I also started looking for a better primitive and found that if I can talk to the NetworkService, it will allow me to create a new NetworkContext and thereby choose the file path of the sqlite3 database in which cookies are stored.

To find out how to trigger messages from the browser process to the NetworkService, I looked at the IPC methods in the interface to find one that looks like I might be able to influence it from a renderer. NetworkService.OnPeerToPeerConnectionsCountChange caught my eye and in fact, this method gets called every time when a WebRTC connection gets updated. You just have to create a fake WebRTC connection and everytime you mark it as connected/disconnected it will trigger a new message to the NetworkService.

Once we leak the port name from a compromised renderer, we gain the primitive to write a sqlite3 database with a fully controlled path.

While this didn’t sound very useful at first, you can actually abuse it to gain code execution. I noticed that Windows batch files are a very forgiving file format. If you have garbage at the beginning of the file, it will skip over it until the next “\r\n” and execute the next command from there. In my exploit, I use it to create a cookies.bat file in the user’s autorun directory, add a cookie with “\r\n” and a command in it and it will get executed on the next login.

In the end, this exploit ended up working in 1-2 minutes on average and consistently worked in under 5 minutes on my machine. And I’m sure that this can be vastly improved since I’ve seen lots of speed ups from small changes and different techniques. For example, MLPDS seems to be even faster in practice than the variant I am using.

Exploit summary:

  1. Compromise the renderer.
  2. Run the RIDL exploit in $NUM_CPU-1 processes with varying cache line offsets.
  3. Create a fake WebRTC connection and alternate between connected and disconnected.
  4. Leak the NetworkService port name.
  5. Create a new NetworkContext with a cookie file at c:\path\to\user\autorun\cookies.bat
  6. Insert the cookie “\r\ncalc.exe\r\n”.
  7. Wait for the next log in.


When I started working on this I was surprised that it’s still exploitable even though the vulnerabilities have been public for a while. If you read guidance on the topic, they will usually talk about how these vulnerabilities have been mitigated if your OS is up to date with a note that you should disable hyper threading to protect yourself fully. The focus on mitigations certainly gave me a false sense that the vulnerabilities have been addressed and I think these articles could be more clear on the impact of leaving hyper threading enabled.

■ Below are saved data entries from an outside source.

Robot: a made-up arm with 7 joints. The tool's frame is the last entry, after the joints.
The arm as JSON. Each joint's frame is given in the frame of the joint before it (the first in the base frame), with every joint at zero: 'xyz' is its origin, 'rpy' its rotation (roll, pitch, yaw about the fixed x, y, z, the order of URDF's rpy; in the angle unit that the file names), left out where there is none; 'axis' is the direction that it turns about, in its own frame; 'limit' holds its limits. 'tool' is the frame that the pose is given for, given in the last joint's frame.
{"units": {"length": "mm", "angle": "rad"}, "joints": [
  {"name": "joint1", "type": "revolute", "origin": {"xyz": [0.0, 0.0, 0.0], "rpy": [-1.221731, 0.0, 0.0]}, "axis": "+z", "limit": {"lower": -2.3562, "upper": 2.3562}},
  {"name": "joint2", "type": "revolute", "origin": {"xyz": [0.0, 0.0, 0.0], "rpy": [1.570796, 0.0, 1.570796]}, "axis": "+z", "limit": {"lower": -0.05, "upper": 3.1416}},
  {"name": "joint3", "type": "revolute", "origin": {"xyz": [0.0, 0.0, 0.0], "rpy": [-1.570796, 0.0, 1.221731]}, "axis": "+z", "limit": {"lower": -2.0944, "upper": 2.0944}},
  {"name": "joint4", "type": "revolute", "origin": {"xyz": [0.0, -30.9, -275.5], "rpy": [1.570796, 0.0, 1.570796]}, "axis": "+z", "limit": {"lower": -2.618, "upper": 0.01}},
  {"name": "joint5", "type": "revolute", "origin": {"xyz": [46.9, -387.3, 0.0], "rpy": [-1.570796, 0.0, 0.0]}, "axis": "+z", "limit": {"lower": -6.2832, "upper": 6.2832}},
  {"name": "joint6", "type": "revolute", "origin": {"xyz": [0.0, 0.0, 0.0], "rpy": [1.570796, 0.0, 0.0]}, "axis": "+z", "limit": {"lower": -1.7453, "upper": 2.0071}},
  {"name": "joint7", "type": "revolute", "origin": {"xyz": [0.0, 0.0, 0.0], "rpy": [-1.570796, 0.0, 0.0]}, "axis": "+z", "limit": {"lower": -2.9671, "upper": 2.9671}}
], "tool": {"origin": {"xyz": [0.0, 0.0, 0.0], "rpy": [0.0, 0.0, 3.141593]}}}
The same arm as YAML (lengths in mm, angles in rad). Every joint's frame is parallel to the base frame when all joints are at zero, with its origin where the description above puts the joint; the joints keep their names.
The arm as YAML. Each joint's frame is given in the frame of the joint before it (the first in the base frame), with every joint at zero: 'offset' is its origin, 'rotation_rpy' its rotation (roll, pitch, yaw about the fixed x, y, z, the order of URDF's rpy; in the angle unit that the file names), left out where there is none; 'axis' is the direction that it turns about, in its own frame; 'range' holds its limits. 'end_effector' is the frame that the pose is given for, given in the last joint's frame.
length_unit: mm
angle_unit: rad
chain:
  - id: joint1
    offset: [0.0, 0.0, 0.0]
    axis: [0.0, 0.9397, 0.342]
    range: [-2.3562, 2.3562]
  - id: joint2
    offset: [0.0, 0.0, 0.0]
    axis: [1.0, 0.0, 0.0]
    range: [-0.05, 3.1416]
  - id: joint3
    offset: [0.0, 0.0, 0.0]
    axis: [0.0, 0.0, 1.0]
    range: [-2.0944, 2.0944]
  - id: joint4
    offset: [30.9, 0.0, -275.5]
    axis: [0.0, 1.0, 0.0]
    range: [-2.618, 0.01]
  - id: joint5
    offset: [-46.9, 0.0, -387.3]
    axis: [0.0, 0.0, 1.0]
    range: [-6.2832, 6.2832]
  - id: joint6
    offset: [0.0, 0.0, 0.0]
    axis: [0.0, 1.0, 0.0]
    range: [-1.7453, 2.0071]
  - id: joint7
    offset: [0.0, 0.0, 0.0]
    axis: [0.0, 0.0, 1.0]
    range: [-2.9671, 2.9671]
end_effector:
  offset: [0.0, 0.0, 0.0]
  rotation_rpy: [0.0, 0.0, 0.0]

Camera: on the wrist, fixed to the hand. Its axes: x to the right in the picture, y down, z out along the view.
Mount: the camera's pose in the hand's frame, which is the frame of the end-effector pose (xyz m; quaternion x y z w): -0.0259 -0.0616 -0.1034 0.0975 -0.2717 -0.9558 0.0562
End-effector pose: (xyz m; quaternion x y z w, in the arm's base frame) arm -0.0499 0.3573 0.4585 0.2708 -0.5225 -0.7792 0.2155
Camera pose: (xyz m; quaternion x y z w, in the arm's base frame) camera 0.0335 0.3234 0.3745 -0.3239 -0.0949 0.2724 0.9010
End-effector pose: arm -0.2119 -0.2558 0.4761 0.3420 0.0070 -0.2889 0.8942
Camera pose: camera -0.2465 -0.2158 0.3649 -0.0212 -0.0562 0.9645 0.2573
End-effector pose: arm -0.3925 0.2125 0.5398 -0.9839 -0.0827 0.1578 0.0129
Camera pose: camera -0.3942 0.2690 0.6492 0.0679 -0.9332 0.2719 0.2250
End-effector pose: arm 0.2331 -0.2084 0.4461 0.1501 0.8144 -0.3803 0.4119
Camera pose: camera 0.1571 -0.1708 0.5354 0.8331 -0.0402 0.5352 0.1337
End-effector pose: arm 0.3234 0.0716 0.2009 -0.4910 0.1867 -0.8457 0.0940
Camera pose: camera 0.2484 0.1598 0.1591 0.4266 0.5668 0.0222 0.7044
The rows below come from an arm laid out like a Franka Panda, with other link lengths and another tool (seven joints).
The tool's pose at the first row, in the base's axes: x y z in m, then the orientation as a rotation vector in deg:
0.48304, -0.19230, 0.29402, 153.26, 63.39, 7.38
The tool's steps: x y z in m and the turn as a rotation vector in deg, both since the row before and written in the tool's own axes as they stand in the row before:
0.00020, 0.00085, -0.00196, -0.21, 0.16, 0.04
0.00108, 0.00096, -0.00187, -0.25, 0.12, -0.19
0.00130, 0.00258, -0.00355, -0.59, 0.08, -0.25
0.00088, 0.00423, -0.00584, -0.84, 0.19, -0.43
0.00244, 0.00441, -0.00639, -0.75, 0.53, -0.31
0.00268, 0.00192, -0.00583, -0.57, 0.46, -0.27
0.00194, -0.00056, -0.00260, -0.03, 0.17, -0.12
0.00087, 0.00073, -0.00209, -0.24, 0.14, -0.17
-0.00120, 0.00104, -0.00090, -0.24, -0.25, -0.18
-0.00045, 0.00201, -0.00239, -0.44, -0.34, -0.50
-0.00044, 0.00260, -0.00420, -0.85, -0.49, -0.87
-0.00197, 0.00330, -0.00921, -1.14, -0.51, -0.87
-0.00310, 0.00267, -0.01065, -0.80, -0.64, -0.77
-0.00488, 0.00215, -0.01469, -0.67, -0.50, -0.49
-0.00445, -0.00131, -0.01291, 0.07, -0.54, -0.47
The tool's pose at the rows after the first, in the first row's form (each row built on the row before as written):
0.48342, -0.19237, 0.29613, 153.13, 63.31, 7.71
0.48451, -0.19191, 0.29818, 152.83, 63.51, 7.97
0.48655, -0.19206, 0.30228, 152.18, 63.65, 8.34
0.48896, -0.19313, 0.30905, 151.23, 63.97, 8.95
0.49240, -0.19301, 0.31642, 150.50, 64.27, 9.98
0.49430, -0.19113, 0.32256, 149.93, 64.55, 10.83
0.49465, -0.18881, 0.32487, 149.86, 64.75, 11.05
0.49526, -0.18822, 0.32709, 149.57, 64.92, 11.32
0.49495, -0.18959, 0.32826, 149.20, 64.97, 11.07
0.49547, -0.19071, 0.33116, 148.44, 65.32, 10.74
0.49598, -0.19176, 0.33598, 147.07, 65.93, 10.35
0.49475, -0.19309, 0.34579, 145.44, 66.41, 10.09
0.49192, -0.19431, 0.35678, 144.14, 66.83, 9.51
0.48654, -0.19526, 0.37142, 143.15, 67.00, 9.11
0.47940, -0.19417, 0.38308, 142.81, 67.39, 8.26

That being said, I would like you to take away two things from this post. First, info leak bugs can be more than just an ASLR bypass. Even if it wasn’t for the reliance on secret port names, there would be other interesting data to leak, e.g. Chrome’s UnguessableTokens, Gmail cookies or sensitive data in other processes on the machine. If you have an idea how to find info leaks at scale, Chrome might be a good target.

Second, I ignored hardware vulnerabilities for the longest time since they are way out of my comfort zone. However, I hope that I can give you another data point on their impact with this blog post to help you make a decision if you should disable hyper-threading. There’s lots of room for exploration on what other software can be broken in similar ways and I would love to see more examples of applying hardware bugs to break software security boundaries.